Hotch jeta un œil par-dessus son épaule. Morgan se retourna et constata que Reid était là. Le jeune homme avait tout entendu.

« Ecoutes Reid… »

« Je le savais ! vous parliez de moi. » Dit-il sèchement. « Hotch ne l'écoutes surtout pas. je vais bien, et je peux faire mon travail. »

« Il a raison Reid. Tu n'as pas l'air bien. Tu devrais peut-être prendre un jour de repos. » Dit Hotch.

« Je n'ai pas besoin de repos. » Dit Reid. Il fixa Morgan avec colère. « Que cherches tu as faire en essayant de convaincre Hotch que je ne suis pas à la hauteur. Tu veux que je sois viré de l'équipe, c'est ça ? »

« Ce n'est pas du tout ça ! Je m'inquiétais uniquement pour toi. » Protesta Morgan.

« Messieurs, nous sommes en public. » Rappela Hotch. Morgan réalisa que les autres agents du service les dévisageaient. Il était très gêné.

« Je ne vais pas t'écarter de cette affaire… » Dit Hotch.

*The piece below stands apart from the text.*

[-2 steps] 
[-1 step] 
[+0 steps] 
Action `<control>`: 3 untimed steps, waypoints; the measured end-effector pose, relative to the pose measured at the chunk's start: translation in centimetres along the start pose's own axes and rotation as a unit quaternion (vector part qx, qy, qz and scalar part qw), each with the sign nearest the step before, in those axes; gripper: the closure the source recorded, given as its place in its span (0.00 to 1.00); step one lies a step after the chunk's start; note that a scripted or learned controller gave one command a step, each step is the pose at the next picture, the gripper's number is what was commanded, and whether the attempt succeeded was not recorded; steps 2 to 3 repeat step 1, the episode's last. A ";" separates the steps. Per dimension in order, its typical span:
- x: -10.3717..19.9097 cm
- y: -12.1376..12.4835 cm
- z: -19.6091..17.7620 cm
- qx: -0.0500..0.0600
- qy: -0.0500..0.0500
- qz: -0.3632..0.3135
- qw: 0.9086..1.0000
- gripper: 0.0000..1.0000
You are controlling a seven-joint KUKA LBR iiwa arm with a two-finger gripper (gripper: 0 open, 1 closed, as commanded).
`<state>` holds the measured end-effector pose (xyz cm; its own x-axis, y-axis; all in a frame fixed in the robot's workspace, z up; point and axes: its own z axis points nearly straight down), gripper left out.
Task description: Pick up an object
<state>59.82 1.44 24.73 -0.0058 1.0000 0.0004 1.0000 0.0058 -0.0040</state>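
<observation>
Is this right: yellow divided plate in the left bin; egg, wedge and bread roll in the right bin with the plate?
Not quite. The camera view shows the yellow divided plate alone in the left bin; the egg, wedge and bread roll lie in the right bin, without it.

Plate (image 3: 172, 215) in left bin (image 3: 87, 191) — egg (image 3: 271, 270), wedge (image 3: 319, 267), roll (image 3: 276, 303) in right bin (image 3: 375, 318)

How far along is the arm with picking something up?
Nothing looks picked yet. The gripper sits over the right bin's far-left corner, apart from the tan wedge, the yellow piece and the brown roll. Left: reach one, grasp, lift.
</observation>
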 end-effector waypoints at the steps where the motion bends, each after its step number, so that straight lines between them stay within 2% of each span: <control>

« Merci. » Dit Reid en lançant un regard mauvais à Morgan.

« Par contre Young fera aussi parti du voyage… » Annonça Hotch. « Ainsi vous pourrez tous les deux continuer vos séance avec lui. »

Reid était sous le choc à l'annonce de la nouvelle.

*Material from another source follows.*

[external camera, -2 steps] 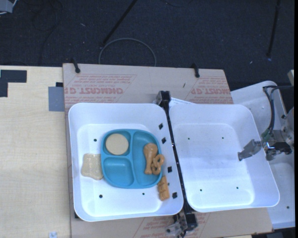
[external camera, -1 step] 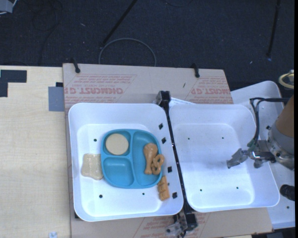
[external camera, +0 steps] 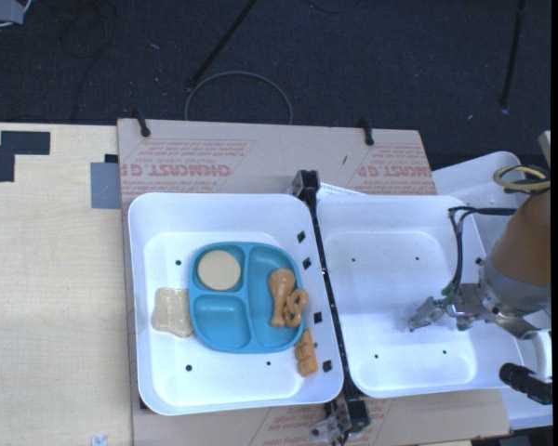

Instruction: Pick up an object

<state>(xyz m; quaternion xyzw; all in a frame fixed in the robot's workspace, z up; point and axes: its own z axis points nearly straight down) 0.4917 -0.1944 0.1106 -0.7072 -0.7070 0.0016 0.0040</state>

« Tu ne peux pas faire une chose pareille ! » S'indigna Reid. « Nous partons enquêter sur une affaire fédéral, un civil n'y a pas sa place sur le terrain. »

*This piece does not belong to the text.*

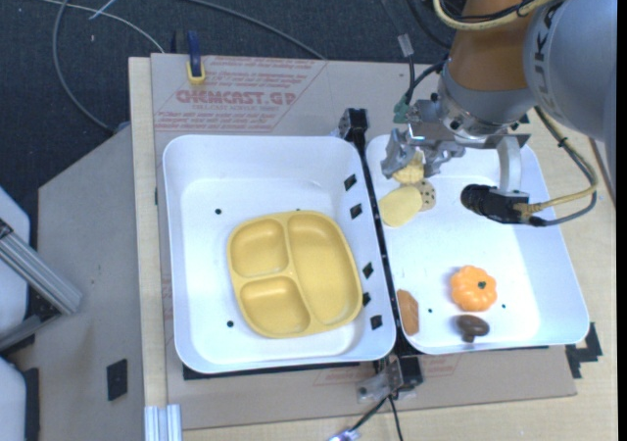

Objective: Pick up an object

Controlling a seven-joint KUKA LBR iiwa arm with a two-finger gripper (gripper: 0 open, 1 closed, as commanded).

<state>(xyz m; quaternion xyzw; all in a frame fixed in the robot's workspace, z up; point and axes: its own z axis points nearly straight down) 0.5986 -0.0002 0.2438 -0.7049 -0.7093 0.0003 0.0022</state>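
We see the end effector [409, 157] low in the right bin [549, 263], pinching a pale yellow piece [409, 172] between its fingers. Just below the end effector lie a pale lemon [399, 206] and a small die [427, 196].

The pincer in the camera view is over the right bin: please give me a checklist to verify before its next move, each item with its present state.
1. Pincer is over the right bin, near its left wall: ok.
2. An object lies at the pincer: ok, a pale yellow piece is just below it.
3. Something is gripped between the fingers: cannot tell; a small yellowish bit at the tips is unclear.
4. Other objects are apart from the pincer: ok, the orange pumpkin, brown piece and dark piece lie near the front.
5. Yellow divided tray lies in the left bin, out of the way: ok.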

« Il viendra en tant que consultant. » Dit Hotch avec autorité. « Si vous refusez, alors je me verrai contraint de vous renvoyez tous les deux chez vous. » Expliqua-t-il fermement.

Reid s'efforça de paraitre impassible. Il se contenta de hocher la tête. Il tourna les talons et s'éloigna. A cet instant, Morgan vit le regard abattu qu'arborait Reid et toute la colère qu'il éprouvait après avoir été accusé injustement disparue d'un coup. Il voulait seulement serrer Reid dans ses bras et l'embrasser. En réalité, Morgan rêvait d'embrasser Reid, peu importe les circonstances. Il voulait l'embrasser lorsqu'il affichait un visage pensif, triste, souriant.

« Je dois me maîtriser même si cela me tue. » Pensa Morgan.

C'était très dur pour lui car il aimait chaque petit geste qu'accomplissait Reid. Il aimait le voir dormir, il aimait le voir faire de la magie, se déguiser pour halloween. C'était épuisant d'aimer quelqu'un à ce point.

Reid entra dans la salle de briefing.

« Qu'est-ce qui t'inquiète réellement à propos de Reid? » Demanda Hotch lorsqu'il se retrouva seul avec Morgan.

« Il montre des signes de paranoïa. Tu as entendu son délire sur le fait que j'essayais de le faire virer du FBI. » Dit Morgan frustré. « Comme si je pouvais faire une telle chose. »

« Reid ne sait rien à propos de tes sentiments à son égards. » Rappela Hotch. « Mets-toi à sa place une seconde, est-ce vraiment irrationnelle de sa part de croire que tout le monde conspire contre lui ? Nous sommes tous là en train de le fixer en permanence comme des faucons. » Expliqua Hotch.

« Tu as raison. » Admit Morgan. Il n'avait pas vu les choses sous cet angle.

« Il faut arrêter de le surveiller et de chercher quelconque signe ou symptômes. Si nous n'étions pas au courant des antécédents psychiatriques de sa famille, nous aurions uniquement pensé qu'il souffrait de stress important. » Expliqua Hotch.

Morgan se sentait idiot.

« J'ai tout foiré, n'est-ce pas ?» Dit-il.

« En ce moment, toi aussi, tu dois gérer beaucoup de stress. » Dit Hotch en se dirigeant vers la salle de briefing. « Et tu feras que de l'augmenter si tu n'arrêtes pas de trimballer toute cette culpabilité que tu ressens. »

JJ passa la tête par l'embrassure de la porte.

« Nous sommes prêt à partir. » Dit-elle.

« Très bien ! Allez chercher vos bagages. Rendez-vous au Jet. » Dit Hotch.

Toute l'équipe quitta la salle de réunion. Morgan essaya d'attirer l'attention de Reid pour lui présenter des excuses mais le jeune homme continua son chemin en l'ignorant.